Can anyone explain why the following doesn't compile?

byte b = 255 << 1

The error:

Constant value '510' cannot be converted to a 'byte'

I'm expecting the following in binary:

1111 1110

The type conversion has stumped me.

Answer 1

255 << 1

will give you more than one byte.

Answer 2

have you tried casting it?

byte b = (byte)(255 << 1)

---

This is an interesting approach - the above code will work if wrapped in a unchecked block like this:

unchecked
{
    byte b = (byte)(255 << 1);
}

Since it is unchecked the value is truncated to the intended value of 254. So it is possible to do this with a cast!

Answer 3

You are shifting 255 by 1 bit, then trying to assign it to a byte. 255 << 1 is 510, and 510 won't fit in to a byte.

Answer 4

Numeric literals in C# are int, not byte (and the bit shift will be evaluated by the compiler, hence only the 510 remains). You are therefore trying to assign a value to a byte which does not fit. You can mask with 255:

byte b = (255 << 1) & 0xFF

to reduce the result to 8 bits again. Unlike Java, C# does not allow overflows to go by undetected. Basically you'd have two sensible options when trying to assign 510 to a byte: Either clamp at the maximum value, then you'd get 255, or throw away the bits that do not fit, in which case you'd get 254.

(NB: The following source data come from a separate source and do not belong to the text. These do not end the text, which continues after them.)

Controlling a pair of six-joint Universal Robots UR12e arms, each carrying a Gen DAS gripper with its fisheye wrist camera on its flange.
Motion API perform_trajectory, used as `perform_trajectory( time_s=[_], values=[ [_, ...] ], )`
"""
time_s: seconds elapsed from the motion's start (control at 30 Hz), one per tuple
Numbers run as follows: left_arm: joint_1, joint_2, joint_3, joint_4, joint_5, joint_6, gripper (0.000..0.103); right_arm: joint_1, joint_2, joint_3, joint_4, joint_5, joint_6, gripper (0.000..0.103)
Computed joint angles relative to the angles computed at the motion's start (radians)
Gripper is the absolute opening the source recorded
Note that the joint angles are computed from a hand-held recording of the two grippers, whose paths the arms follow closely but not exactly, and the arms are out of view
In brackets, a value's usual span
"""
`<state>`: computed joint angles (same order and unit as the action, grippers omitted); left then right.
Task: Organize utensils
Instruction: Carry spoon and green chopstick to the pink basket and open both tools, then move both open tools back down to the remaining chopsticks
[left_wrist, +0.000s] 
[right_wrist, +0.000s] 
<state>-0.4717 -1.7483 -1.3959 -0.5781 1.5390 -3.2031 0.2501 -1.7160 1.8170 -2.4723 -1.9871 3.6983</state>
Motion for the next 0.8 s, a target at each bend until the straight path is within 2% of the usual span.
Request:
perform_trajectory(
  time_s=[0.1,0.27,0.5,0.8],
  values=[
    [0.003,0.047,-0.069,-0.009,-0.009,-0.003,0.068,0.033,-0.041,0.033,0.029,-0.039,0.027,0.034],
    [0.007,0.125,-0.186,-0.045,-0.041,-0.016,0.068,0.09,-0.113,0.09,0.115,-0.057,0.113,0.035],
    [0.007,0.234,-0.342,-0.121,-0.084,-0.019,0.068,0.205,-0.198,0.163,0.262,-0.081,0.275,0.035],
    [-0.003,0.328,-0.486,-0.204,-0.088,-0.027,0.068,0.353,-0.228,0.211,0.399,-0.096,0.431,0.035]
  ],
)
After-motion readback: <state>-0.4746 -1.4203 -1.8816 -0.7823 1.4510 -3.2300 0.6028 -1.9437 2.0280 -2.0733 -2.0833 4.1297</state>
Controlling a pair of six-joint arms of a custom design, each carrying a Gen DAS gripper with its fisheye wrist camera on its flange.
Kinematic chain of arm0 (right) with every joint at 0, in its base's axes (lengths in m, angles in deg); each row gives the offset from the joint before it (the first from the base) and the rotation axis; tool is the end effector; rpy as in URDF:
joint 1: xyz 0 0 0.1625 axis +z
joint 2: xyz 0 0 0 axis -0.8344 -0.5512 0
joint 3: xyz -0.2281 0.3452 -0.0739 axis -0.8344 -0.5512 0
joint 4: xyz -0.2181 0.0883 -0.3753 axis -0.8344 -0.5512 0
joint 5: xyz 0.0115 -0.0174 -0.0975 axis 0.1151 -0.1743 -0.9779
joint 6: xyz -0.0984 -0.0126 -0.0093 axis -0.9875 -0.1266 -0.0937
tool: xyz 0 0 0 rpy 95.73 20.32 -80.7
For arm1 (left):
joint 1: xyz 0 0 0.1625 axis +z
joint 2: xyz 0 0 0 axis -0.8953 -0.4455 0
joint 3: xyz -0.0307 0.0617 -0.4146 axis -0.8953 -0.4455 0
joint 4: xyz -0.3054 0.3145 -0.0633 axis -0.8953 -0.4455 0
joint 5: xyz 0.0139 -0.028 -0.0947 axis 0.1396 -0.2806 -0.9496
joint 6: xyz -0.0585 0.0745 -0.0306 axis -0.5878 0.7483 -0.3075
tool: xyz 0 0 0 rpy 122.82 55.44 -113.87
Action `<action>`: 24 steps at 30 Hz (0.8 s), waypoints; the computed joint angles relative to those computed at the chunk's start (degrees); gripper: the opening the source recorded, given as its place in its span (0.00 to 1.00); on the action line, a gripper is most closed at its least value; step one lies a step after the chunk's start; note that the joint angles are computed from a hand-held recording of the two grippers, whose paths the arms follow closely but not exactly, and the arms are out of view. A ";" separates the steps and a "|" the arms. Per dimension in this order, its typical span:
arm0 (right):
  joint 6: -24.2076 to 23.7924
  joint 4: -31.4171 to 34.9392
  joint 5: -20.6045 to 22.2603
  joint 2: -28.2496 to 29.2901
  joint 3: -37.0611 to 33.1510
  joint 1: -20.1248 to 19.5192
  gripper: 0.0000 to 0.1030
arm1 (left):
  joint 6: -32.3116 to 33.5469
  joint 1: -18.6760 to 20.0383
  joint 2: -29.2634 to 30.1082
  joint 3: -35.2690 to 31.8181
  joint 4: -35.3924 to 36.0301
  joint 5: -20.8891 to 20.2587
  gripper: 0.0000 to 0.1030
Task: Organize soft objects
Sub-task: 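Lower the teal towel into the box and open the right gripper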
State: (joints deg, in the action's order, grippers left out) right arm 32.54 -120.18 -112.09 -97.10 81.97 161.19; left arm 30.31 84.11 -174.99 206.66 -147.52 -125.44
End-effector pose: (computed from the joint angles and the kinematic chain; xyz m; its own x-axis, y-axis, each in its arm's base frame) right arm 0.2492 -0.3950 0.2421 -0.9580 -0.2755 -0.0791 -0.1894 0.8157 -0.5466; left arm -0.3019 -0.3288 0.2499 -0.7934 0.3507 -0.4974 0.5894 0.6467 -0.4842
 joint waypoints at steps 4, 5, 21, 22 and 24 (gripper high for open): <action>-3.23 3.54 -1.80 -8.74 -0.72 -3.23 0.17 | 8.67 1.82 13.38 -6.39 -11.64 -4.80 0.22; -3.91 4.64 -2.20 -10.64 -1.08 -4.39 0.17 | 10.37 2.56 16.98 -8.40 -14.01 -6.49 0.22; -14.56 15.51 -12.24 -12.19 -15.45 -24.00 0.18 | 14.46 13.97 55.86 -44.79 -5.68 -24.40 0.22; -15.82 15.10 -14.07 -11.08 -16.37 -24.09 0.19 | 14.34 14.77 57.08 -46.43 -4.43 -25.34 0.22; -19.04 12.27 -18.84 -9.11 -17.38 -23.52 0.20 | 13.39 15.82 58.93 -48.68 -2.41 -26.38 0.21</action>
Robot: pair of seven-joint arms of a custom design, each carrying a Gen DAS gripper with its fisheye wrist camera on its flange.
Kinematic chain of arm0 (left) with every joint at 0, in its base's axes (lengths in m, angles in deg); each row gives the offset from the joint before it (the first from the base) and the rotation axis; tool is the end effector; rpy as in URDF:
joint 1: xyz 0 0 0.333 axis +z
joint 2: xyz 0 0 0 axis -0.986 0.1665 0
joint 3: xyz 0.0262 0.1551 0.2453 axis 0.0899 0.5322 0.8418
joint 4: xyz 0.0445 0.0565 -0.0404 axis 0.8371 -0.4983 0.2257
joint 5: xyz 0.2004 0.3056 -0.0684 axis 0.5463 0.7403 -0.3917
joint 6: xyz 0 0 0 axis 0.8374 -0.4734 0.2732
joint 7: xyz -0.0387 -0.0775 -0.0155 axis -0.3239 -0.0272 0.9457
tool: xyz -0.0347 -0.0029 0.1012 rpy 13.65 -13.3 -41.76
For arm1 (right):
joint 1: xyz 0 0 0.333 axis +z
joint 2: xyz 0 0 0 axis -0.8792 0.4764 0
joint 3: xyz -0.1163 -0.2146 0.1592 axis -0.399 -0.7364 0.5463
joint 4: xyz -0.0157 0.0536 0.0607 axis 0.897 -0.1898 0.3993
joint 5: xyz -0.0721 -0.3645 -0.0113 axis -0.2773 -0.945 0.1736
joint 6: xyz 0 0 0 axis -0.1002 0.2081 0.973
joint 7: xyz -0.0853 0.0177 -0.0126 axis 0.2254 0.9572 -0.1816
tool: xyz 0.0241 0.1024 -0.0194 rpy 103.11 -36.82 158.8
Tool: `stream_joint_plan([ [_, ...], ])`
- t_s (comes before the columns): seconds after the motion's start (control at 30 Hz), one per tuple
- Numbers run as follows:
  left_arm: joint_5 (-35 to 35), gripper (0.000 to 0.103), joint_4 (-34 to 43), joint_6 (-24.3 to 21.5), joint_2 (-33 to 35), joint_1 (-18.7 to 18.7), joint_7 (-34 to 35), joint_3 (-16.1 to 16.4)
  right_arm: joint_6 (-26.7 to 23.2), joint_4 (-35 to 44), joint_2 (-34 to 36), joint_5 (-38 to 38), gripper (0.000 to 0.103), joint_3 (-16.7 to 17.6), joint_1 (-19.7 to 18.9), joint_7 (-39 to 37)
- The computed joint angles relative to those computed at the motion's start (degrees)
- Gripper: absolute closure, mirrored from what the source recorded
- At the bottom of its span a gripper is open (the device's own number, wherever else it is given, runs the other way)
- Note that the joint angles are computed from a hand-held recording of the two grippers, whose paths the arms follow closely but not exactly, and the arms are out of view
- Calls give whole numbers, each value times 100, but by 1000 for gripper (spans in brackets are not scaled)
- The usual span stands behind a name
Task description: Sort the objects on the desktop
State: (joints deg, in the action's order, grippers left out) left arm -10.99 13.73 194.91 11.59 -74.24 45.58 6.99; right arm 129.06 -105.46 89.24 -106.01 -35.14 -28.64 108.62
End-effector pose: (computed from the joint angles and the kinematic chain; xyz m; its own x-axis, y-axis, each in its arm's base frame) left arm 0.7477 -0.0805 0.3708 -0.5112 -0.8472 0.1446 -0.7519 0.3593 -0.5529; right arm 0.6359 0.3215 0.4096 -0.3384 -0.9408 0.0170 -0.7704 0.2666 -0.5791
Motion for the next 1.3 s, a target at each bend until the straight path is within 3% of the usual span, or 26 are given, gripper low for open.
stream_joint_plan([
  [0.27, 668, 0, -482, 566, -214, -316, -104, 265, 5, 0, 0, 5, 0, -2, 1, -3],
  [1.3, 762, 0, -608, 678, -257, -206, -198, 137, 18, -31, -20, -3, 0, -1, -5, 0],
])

You can also use unchecked, as lassevk mentioned:

byte b = unchecked((byte)(255 << 1));

Answer 5

byte b = 0xff & (255 << 1);

Answer 6

The result of the << operator is an Int32, not what you put into it.

You need to cast the result of the shift, not the input. Additionally, it will produce an overflow (it is larger than a byte afterall), so you need to specify that you need an unchecked cast.

In other words, this will work:

Byte b = unchecked((Byte)(255 < 1));

Answer 7

And since << has a higher precedence than & you can save the brackets:

byte b = 255 << 1 & 0xff;